The result shows that the added complexity of the second model is not justified by the data. We investigate this further by comparing the results with what obtained from random variations.

```
# First generate random sample from blockmodel
random_graphs_bccm2 <- rghype(nsamples = 100, model = blockmodel_2, seed = 123)
# Generate the two models for random graphs
blockmodels <- lapply(X = random_graphs_bccm2, FUN = bccm, labels = vertexlabels, directed=directed, selfloops=selfloops)
blockmodel_2s <- lapply(X = random_graphs_bccm2, FUN = bccm, labels = vertexlabels, directed=directed, selfloops=selfloops, homophily = TRUE)
# Compute AICs
AIC_blockmodels <- sapply(X = blockmodels, FUN = AIC)
AIC_blockmodel_2s <- sapply(X = blockmodel_2s, FUN = AIC)
# mean difference in AIC, high value means more complex model is better
summary(AIC_blockmodel_2s - AIC_blockmodels)
#> Min. 1st Qu. Median Mean 3rd Qu. Max.
#> -2.0000 -1.5366 -0.6637 -0.1704 0.6268 8.3348
```

This confirms the fact that the asymmetry in the two blocks can ascribed to random variations.

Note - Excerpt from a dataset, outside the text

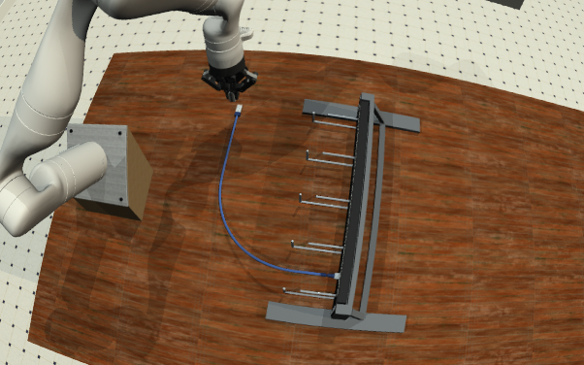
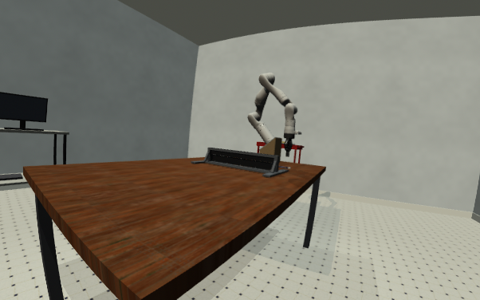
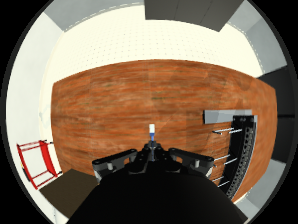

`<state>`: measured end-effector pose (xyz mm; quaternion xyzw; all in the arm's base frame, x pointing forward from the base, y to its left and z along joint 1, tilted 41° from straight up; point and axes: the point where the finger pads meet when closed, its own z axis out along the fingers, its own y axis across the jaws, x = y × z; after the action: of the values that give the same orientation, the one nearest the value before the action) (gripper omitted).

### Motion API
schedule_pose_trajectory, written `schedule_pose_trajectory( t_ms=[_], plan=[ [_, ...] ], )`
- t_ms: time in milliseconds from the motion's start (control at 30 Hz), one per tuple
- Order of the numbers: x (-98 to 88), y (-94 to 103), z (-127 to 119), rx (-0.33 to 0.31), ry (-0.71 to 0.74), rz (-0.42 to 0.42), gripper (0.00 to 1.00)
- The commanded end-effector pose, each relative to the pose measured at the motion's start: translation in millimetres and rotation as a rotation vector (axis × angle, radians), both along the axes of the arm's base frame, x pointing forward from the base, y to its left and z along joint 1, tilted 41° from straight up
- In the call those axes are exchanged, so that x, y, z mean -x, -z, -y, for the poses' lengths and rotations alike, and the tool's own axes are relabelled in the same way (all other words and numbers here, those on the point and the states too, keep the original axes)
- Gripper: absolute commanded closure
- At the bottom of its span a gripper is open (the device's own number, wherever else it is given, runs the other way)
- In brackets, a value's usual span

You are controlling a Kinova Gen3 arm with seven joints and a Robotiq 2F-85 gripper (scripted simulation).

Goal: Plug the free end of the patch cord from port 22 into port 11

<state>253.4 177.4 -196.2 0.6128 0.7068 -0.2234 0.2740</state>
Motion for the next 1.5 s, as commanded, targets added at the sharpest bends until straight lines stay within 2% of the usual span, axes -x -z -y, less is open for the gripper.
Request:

Finally, our framework allows to evaluate the goodness-of-fit of
model to data. Similarly to a multinomial goodness-of-fit, we perform a
test of the chosen against the *maximally complex model* that can
be formulated. This model provides the baseline against which comparing
simpler models in terms of their goodness-of-fit. The ‘full model’ is
specified such that the observed graph is the expected one. It is fitted
using the function `ghype`

with the flag
`unbiased=FALSE`

. The likelihood ratio test can be performed
either manually or using the function `gof.test`

.

```
fullmodel <- ghype(graph = adj_karate, directed = directed, selfloops = selfloops, unbiased = FALSE)
lr.test(nullmodel = blockmodel_2, altmodel = fullmodel, seed = 123)
#>
#> LR test
#>
#> data:
#> lr = 454.89, df = 559, p-value = 7.719e-14
#> alternative hypothesis: one.sided
#> 95 percent confidence interval:
#> 270.4443 340.7790
gof.test(model = blockmodel_2, seed = 123)
#>
#> LR test -- GOF
#>
#> data:
#> lr = 454.89, df = 559, p-value = 7.719e-14
#> alternative hypothesis: one.sided
#> 95 percent confidence interval:
#> 270.4443 340.7790
```

The reason for this result is the fact that, although the bccm is a
good fit for the empirical graph, the latter is characterised by some
particular structures that are not encoded by the bccm. For example, the
empirical graph is characterised by few ‘bridges’ between the two
communities, managed by relatively low degree vertices. Instead, the
bccm assumes that *all* vertices connect weakly the two
communities, with an amount of edges proportional to the degree.